From Burkhard Bilger's "Mystery on Pearl Street," New Yorker, January 7, 2008.

This one begins, like a dime detective novel from the nineteen-thirties, in a dingy bar in lower Manhattan. And, like a lot of New York stories, though it may touch on history and backroom politics, sex and the supernatural, though it throws together billionaires and scrap-lumber salesmen, city councilmen and scholars of the occult, it’s mostly about real estate—and the stubborn allure of old buildings and their secrets[...]

[...] New York demolishes more old buildings every month than most American cities have standing. In a single week last September, the list of scheduled demolitions ran to six pages; in an average year, about two thousand buildings are torn down. As you walk through neighborhoods like SoHo or Greenwich Village, it’s easy to imagine Manhattan as one vast historic district, camera-ready for any period from the Civil War on. In fact, fewer than three per cent of the city’s million or so buildings are protected as landmarks.

Lower Manhattan is both the city’s oldest neighborhood and its most rebuilt. “It seems like they knocked everything down there fifty years ago,” Simeon Bankoff, the executive director of the Historic Districts Council, told me recently. If this is where New York began, it’s also where it has most had to reinvent itself. “That’s the peculiar pattern of development in Manhattan,” Bankoff said. “It spreads north and then it doubles back—and then it does it again and again.”

A few months after 211 Pearl Street was sold to Chicago 4, Dave McWater received a legal notice from his new landlords—the first of several. By failing to make necessary repairs and by using the building as a residence, the company argued, Dave was violating his lease. The complaints grew more specific as time went on—one claimed that the elevator shaft wasn’t properly sealed and that some windows had not been replaced in a “first class” manner—but the essential message stayed the same: the building had become an eyesore.
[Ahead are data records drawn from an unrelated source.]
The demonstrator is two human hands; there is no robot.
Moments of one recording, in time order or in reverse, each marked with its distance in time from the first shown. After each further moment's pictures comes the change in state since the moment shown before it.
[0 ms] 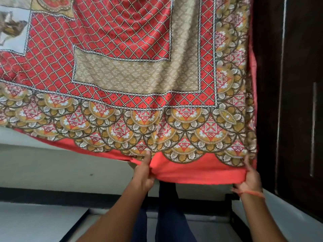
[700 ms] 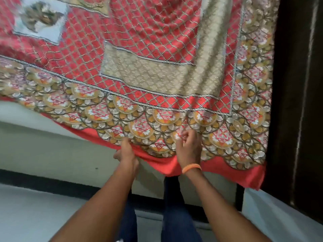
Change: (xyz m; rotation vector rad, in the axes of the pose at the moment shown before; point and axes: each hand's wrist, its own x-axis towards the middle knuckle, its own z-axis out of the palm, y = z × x) left_hand -0.002 0.096 -0.044 -0.278 0.463 0.330; right_hand -0.092 0.125 0.186 -1.211 -0.171 -1.008
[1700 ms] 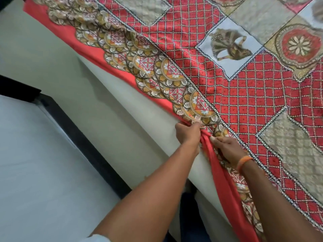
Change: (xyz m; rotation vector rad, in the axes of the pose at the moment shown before) left_hand 0.168 0.329 -0.047 -0.053 -0.127 0.072; right_hand 0.041 -0.316 0.292 -0.014 -1.014 0.020
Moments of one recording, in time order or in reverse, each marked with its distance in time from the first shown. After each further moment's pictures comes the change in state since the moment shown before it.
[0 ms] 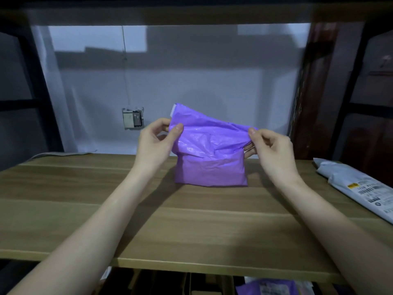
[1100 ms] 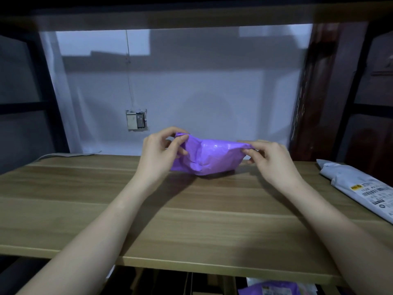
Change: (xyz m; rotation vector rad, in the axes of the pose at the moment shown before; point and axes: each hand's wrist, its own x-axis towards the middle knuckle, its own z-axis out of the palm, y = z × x) left_hand -0.009 -0.004 0.000 0.205 -0.046 0.102; right_hand -0.003 0.008 -0.013 -0.478 -0.210 -0.160
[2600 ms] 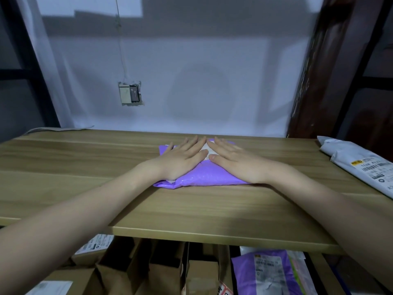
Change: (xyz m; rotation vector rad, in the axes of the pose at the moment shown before) left_hand -0.034 -0.020 0.023 0.759 -0.903 -0.067; right_hand -0.018 -0.012 0.037 -0.265 -0.816 0.042
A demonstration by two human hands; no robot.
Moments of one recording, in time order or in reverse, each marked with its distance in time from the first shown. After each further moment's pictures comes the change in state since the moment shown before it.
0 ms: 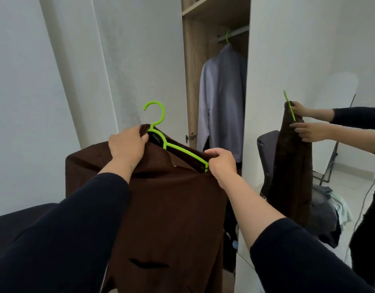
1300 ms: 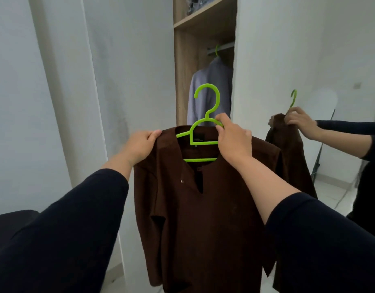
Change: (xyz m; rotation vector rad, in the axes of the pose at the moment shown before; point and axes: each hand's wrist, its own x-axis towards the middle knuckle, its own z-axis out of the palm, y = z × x) left_hand 0.003 0.059 -0.007 -0.572 -0.278 0.050; right_hand 0.034 -0.042 -0.081 -0.697 0.292 -0.689
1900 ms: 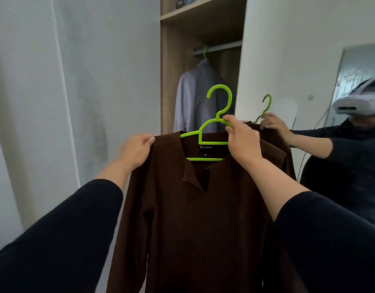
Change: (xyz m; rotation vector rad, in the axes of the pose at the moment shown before) left_hand 0.106 -0.073 0.040 -0.049 0.032 0.235; right_hand 0.061 0.008 0.057 -0.116 0.065 0.079
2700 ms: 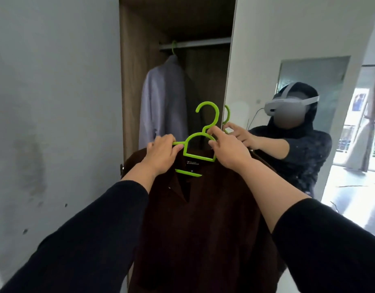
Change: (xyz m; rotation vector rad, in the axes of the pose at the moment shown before) left_hand 0.115 0.031 0.126 -0.077 -0.170 0.298; right_hand 0.056 0.021 0.044 -0.205 -0.270 0.137
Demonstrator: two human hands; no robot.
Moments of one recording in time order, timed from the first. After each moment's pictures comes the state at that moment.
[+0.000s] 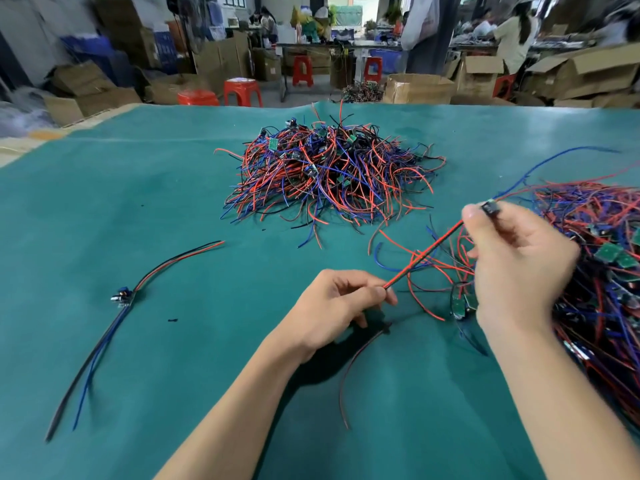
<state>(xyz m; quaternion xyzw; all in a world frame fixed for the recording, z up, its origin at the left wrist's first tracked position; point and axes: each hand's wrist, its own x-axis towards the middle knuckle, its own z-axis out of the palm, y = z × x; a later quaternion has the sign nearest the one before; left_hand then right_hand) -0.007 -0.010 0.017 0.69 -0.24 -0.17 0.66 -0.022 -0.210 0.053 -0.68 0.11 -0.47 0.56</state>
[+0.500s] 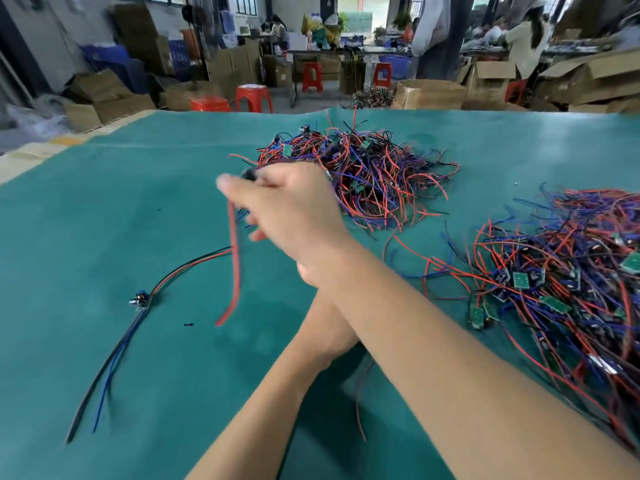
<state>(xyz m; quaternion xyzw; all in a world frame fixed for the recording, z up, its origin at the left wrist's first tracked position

“I said to the judge, ‘This is horseshit,’ ” Dave told me. “ ‘They’re going to make me pay forty thousand dollars to renovate a building they’re tearing down.’ ” The real reason for the lawsuits, he said, was the demolition clause in his lease. If the building was torn down before its term ran out, he was entitled to up to a million dollars in compensation. “They were taking a shot,” he said. “Maybe I’m a loser and they can just evict me. If not, maybe they can harass me so much that they can talk me down from the million dollars.”

Dave managed to fend off the lawsuits for a while. But by the spring of 2000 he had spent tens of thousands of dollars in legal fees, and he still had some expensive repairs to make. He decided to fight back. No. 211 Pearl seemed to be one of the oldest buildings left in lower Manhattan. If he could dig up its history, he thought, the city might just declare it a landmark. In the meantime, the mere possibility might scare the owner into settling.

He thought he’d give Alan Solomon a call.